If that's too wide and you have a large budget, this is a very highly regarded lens:
Nikon AF-S Zoom Nikkor 14-24mm f/2.8G ED AF Lens 2163 B&H Photo


----------



## den9 (Nov 23, 2010)

i had teh 12-24 and liked it. you dont need a low F/stop number, but you will need a tripod.

for exterior shots you want want a normal lens, and stitch pictures together so you dont get drastic distortion


----------



## bigtwinky (Nov 23, 2010)

Architecture photography?  If you mean buildings and such, then you need to worry about the distortion those wide angle lenses will give you.

Might want to look into a good tilt shift lens


----------



## Christie Photo (Nov 23, 2010)

NIKKOR 20mm f/2.8


----------



## KmH (Nov 23, 2010)

bigtwinky said:


> Architecture photography? If you mean buildings and such, then you need to worry about the distortion those wide angle lenses will give you.
> 
> Might want to look into a good tilt shift lens


+1. That's the "best option", but good perspective control (tilt/shift) lenses are not cheap:

PC-E NIKKOR 24mm f/3.5D ED - $2200

Though what the OP has stated doesn't sound like architectural photography, it sounds more like real estate photography.


----------



## Papanight18 (Nov 23, 2010)

No!!!! Not real estate photography. I think a tilt lens will be the best  but I just wan tot make sure that the quality of the image will be  sharp. That is the biggest problem I have. The lens We have at the firm  now just seems a little blurry no matter what I do. We have a AF-S Nikkor 18-135 mm 1:35-5.6G ED


----------



## bigtwinky (Nov 23, 2010)

If you dont mind the distortion from the wide angles, then look for a high end prime lens such as what Christie_Photo recommended.  Prime lenses often give the sharpest results, but have less versatility.

Or look into a professional grade zoom lens such as the 14-24 recommended above


----------



## orb9220 (Nov 23, 2010)

Bang for the Buck and widest the Sigma 10-20
Best Build & Constant f2.8 for indoor and lower light Tokina 11-16 f2.8
For Nikon the Nikon AF-S Zoom Nikkor 14-24mm f/2.8G ED AF mentioned.

There are specific groups on flickr for those lenses.
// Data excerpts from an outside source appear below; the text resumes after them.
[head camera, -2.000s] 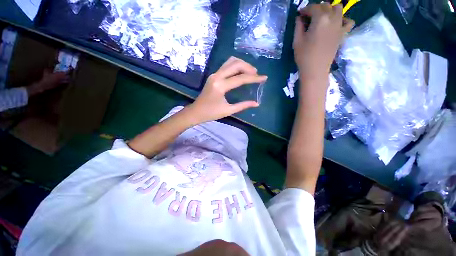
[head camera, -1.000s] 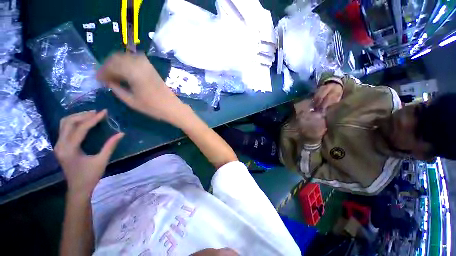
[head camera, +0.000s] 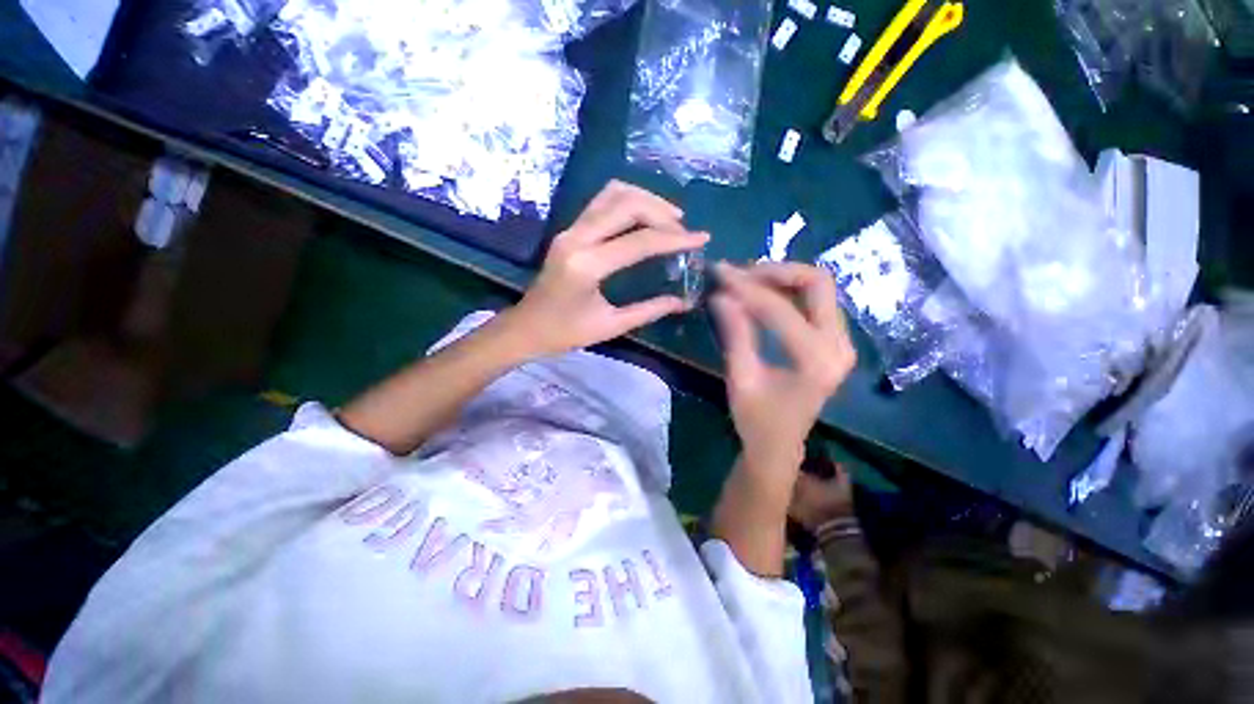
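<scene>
My left hand [head camera: 591,275] holds a small clear zip bag [head camera: 692,274] open between thumb and fingertips, just above the bench's front edge. My right hand [head camera: 784,337] is close to the right of the bag, its fingertips pinched together and blurred; whether they hold a part cannot be told. A loose white piece [head camera: 787,235] lies beyond my right hand. Small white labelled pieces [head camera: 789,145] lie farther up the bench. An open parts bag [head camera: 871,272] with white pieces lies right of my right hand.
A glittering heap of filled small bags [head camera: 440,103] covers the dark tray [head camera: 179,103] at left. A medium zip bag [head camera: 699,90] lies beyond my hands. A yellow-handled cutter [head camera: 894,66] and large plastic bags [head camera: 1018,248] are at right. Another person's sleeve [head camera: 853,578] shows below right.
My right hand has come back from the far side of the bench to beside the small bag. My left hand still holds the bag open. The view has swung right and back.
</scene>
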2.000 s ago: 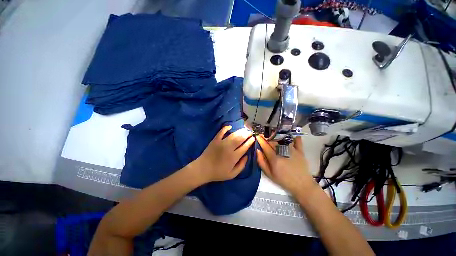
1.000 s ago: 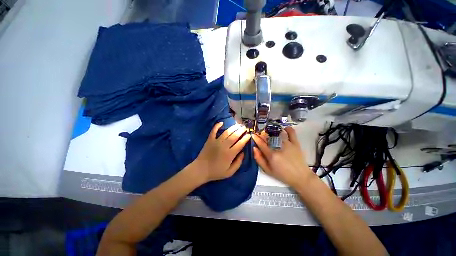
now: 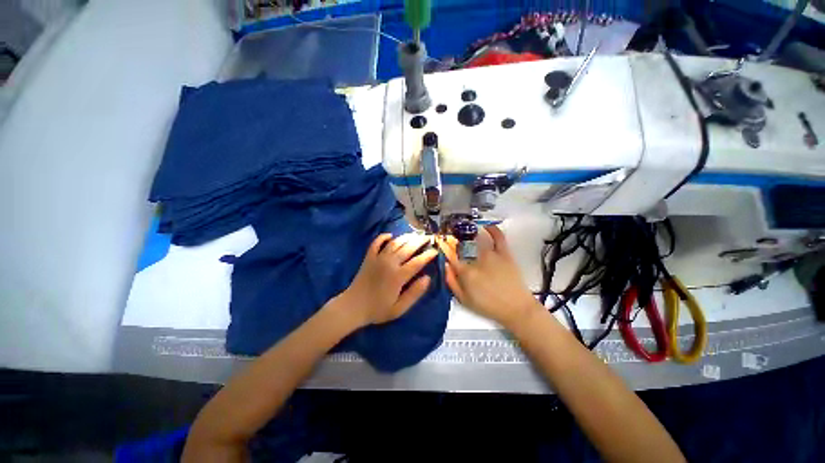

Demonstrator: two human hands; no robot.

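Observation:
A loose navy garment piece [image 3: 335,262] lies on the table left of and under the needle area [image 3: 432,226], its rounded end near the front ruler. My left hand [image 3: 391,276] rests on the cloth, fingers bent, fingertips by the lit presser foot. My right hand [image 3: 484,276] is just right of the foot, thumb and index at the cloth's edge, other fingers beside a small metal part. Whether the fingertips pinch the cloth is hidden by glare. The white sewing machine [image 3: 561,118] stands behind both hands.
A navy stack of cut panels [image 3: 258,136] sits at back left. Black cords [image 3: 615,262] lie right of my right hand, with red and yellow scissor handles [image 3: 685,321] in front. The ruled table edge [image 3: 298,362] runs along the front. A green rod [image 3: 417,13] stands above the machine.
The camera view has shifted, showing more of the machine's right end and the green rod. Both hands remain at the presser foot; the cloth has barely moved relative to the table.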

So you can go there and read the threads and look at the pics to help make your decision. Personally I would opt for the cheapest and widest like the Sigma 10-20 and find out where it is lacking then sell off for something more specific. As the difference from 10mm to 12mm is significant if widest is a concern.

Sigma 10-20mm                Group
Tokina 11-16 f2.8
Nikon AF-S Zoom Nikkor 14-24mm f/2.8G ED AF
or  Nikkor 12-24mm f/4

Hope something there is helpful to you.
.


----------



## Papanight18 (Nov 23, 2010)

Thanks everyone for all your advice. I appreciate it and am now going to make a small presentation of the +&- of them to the big wigs.


----------



## pbelarge (Nov 23, 2010)

Architectural photos could also require a telephoto type lens. When I am in the city, or any location where distance is an issue, wide angle or uwa lenses won't cut it. I have shot the details of buildings that are 20 or more stories above the street...
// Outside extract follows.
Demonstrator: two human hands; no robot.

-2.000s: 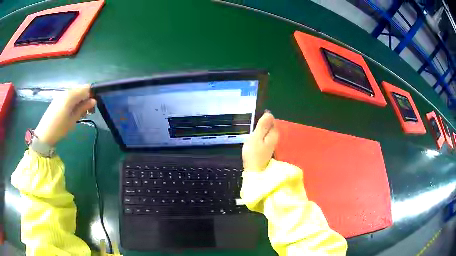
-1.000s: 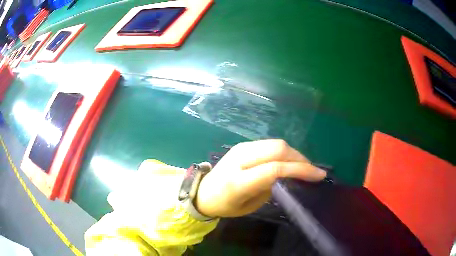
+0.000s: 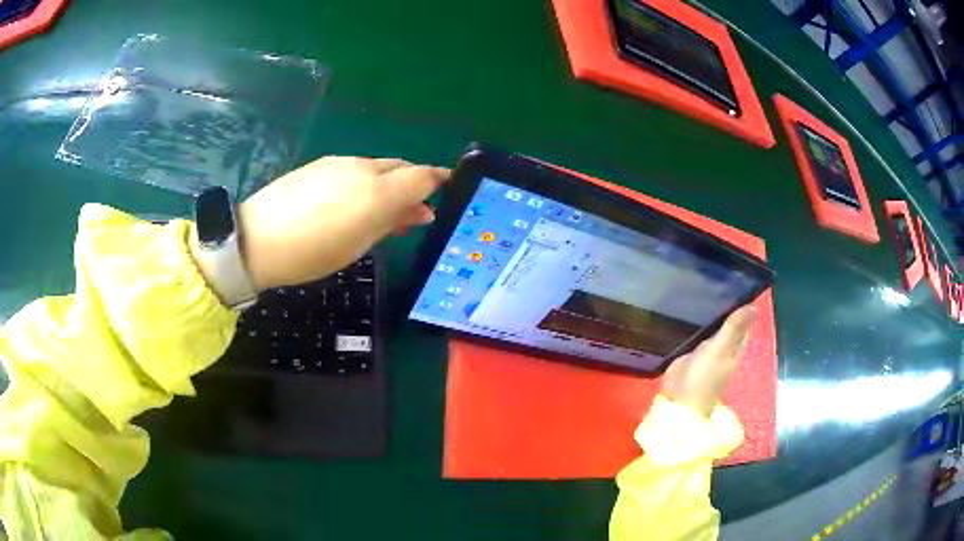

TS lenses are definitely a great idea if you can afford one.


----------



## Mike_E (Nov 24, 2010)

Go over to Memphis Photo Supply (561 Erin Dr. over near the Clark tower)  and talk to Buzzy.  Take the camera and lens with you because you ABSOLUTELY should be able to get a sharp photo with the gear you have and you need to get that lined out first.  Also talk to him about a Pano-head for a tripod. (helps a LOT with stiching )


----------



## AustinPhotographer (Jan 12, 2012)

I've tired a lot of lenses for architectural work. Some as wide as 8mm. I find a 24 prime does an excellent job at a very decent price. I have one I use with my Canon 5d full frame, and it does a fantastic job every time. Very little distortion at this focal length, and as long as you keep a bead on the horizon with your camera perfectly level, you won't have to worry about vertical perspective distortions. A nice l-series would be a little sharper, and tilt/shift would be awesome, but you're talking about making a serious investment at this point. If you use it enough, however, its definitely worth the extra cost.


----------